Elliot Leven: Beilin’s letter to Abu Mazen dramatic, but rhetorical

By Elliot Leven, posted May 10, 2012

In an April 4 “open letter” to Abu Mazen, Israeli peace activist Yossi Beilin called on the Palestinian leader to dissolve the Palestinian Authority (PA) and to return full control of the West Bank to Israel. To date, Palestinian leaders have rejected this notion.
The letter was published in Foreign Policy magazine. Abu Mazen, also known as Mahmoud Abbas, has been president of the PA since Yasser Arafat died. The PA was established in 1994 as part of the Oslo peace accords. It was meant to be a temporary entity, which would exercise limited authority until an independent state of Palestine could be created by mutual agreement.
Beilin is a former Member of Knesset, and a leading Israeli “dove”. Among other things, he was the co-author of the 2003 Geneva Accord (or Geneva Initiative). This unofficial document was negotiated by Beilin and Yasser Abed Rabbo, acting as private citizens. It called for a two-state solution, and would have allowed Israel to keep 34 West Bank settlements, with the others being evacuated. One of the most famous fans of the Geneva Accord is Jimmy Carter.
In his open letter to Abu Mazen, Beilin called the status quo a “farce” and a “ticking time bomb”.   He implied that Israeli Prime Minister Benjamin Netanyahu, who loudly opposed the Oslo process from the beginning, is not serious about achieving a full peace between Israel and Palestine. Implicit in his open letter is Beilin’s feeling that the existence of the PA makes Netanyahu’s life easier. If the PA ceased to exist, and Israel were forced to take over all of the administrative tasks now handled by the PA, the status quo would be less pleasant for Israel, and Netanyahu’s life would be harder.
Also, the end of the PA would demand the attention of other nations, including most importantly the United States. Beilin also feels that Barack Obama is too content with the status quo, at least until America’s November presidential election is over.
Beilin is right to be unhappy with the status quo. The Oslo peace process has not moved forward in many years. To be fair, the Palestinian people (or at least some of them) must accept some responsibility for the problem. It was the voters of Gaza who elected Hamas – an entity which does not officially recognize Israel’s right to exist. That was hardly a victory for the peace process.
However, Beilin is right that Netanyahu is too comfortable with the status quo. The dissolution of the PA would certainly be a kick in Netanyahu’s complacency.

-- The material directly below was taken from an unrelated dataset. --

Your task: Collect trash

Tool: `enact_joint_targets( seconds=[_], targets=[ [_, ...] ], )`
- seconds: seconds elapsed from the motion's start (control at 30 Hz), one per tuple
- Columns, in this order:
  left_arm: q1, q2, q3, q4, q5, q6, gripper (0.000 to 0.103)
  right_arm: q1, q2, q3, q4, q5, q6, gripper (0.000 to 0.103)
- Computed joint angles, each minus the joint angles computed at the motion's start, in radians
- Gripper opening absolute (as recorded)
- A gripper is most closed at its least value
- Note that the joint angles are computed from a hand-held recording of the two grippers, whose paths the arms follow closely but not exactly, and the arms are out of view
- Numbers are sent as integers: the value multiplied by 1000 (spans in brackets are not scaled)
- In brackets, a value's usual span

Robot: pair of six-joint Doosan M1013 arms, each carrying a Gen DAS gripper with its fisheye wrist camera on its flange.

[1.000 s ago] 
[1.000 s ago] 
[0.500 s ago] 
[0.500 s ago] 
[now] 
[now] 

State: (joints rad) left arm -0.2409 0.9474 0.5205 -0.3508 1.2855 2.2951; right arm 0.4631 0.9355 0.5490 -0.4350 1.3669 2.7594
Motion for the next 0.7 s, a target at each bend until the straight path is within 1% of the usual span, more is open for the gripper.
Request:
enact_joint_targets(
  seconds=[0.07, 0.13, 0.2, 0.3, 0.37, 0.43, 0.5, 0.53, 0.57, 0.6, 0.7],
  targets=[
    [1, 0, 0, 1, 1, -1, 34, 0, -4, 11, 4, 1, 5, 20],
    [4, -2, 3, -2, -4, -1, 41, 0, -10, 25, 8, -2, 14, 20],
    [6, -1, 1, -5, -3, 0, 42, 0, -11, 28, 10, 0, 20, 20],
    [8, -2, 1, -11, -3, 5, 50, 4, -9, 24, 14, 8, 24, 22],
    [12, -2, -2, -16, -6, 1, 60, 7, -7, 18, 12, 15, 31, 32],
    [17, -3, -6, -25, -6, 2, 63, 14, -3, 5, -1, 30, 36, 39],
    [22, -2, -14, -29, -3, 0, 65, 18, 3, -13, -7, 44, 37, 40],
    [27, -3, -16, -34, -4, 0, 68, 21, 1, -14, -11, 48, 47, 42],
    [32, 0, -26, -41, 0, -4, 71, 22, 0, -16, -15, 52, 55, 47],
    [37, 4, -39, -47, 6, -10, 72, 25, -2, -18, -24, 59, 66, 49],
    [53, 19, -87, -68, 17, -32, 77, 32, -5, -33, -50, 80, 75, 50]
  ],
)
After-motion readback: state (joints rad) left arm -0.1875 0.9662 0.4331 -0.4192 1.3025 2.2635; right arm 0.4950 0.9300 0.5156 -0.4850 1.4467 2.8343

Not surprisingly, Palestinian leaders have reacted to Beilin’s open letter by rejecting the notion of dissolving the PA. Hana Amireh, PLO Executive Committee member, dismissed Beilin’s proposal as “political suicide”. This could not possibly have surprised anyone, least of all the politically-savvy Beilin.

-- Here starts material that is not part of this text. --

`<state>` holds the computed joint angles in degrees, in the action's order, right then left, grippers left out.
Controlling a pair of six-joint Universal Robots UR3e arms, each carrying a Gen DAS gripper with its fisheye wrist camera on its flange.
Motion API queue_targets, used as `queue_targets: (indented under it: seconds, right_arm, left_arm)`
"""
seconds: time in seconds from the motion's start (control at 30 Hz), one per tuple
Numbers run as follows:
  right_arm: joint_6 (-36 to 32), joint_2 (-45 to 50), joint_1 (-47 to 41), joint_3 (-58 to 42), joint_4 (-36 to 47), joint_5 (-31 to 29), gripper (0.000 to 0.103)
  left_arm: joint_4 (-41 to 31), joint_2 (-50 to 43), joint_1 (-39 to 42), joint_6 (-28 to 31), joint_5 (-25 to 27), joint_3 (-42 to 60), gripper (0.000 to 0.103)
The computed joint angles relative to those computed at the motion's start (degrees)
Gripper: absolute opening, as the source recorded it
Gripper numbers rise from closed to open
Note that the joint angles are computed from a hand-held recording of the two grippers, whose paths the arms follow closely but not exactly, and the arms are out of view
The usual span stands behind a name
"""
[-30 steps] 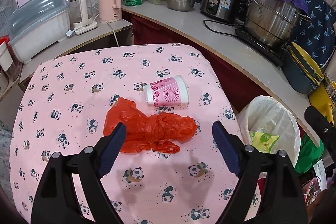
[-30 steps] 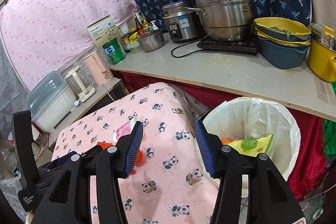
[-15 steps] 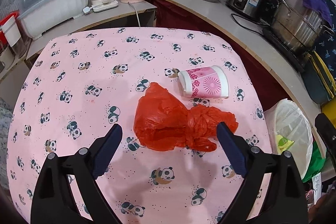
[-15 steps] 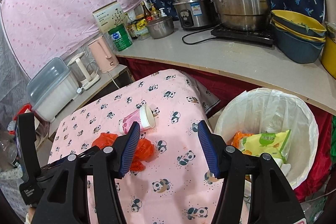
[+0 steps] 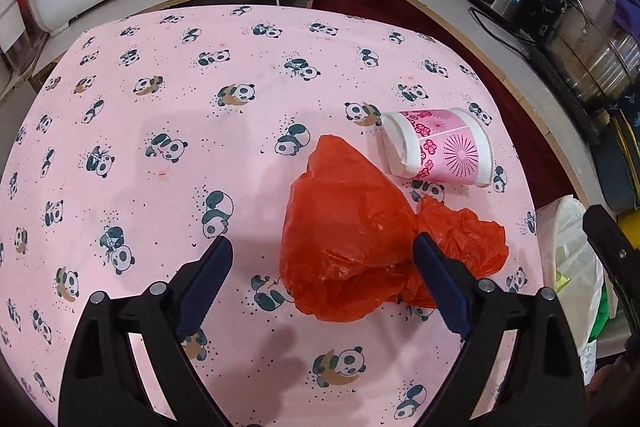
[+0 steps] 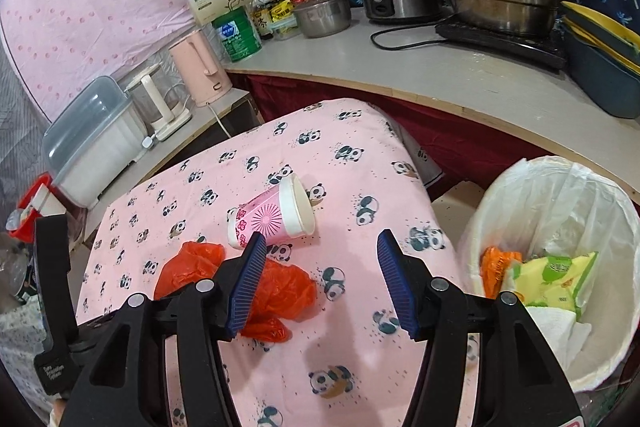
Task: Collect trash
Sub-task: 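Grasp the red plastic bag with the left tool while the right grasps the pink cup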
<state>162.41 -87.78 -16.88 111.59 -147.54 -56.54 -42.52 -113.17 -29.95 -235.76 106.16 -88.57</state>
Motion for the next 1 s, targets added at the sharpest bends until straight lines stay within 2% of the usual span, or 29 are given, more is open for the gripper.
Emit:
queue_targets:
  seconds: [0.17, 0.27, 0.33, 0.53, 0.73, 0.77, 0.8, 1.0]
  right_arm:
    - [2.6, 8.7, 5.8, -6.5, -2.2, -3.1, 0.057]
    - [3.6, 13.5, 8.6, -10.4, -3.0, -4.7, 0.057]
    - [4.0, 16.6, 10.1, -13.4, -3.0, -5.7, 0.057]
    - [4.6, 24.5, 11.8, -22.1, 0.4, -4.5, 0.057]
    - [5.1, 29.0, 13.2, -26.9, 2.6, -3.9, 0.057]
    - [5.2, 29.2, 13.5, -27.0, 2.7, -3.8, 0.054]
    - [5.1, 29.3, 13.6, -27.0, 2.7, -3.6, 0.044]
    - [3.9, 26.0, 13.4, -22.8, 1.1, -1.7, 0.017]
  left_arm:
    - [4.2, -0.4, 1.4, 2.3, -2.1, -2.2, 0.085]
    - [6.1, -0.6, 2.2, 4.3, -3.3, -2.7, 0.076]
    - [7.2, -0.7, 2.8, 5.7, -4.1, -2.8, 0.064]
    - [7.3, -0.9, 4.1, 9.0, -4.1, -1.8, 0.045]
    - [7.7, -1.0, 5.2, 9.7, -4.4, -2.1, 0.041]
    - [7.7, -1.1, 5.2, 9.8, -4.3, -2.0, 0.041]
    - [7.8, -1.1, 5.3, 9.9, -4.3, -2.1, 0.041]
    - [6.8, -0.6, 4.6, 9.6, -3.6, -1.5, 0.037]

As for Obama, history has made it crystal clear that American presidents value re-election above all else.   Obama is a very wily politician. Every move that he makes between now and November will take into account opinion polls and election tactics. Beilin might lament this fact but, like it or not, it is a fact.
In the end, Beilin’s open letter is essentially a rhetorical device. It is a new and dramatic way of lamenting the moribund status of the Oslo process, and the sad role of Bibi Netanyahu in contributing to that status.
Netanyahu has no desire to reach any agreement that would include any withdrawal from any West Bank settlements. This would be true even if Hamas were to recognize Israel, or if the people of Gaza were to reject Hamas altogether. Sadly, it is not likely that there will be peace between Israel and Palestine while Netanyahu is in power.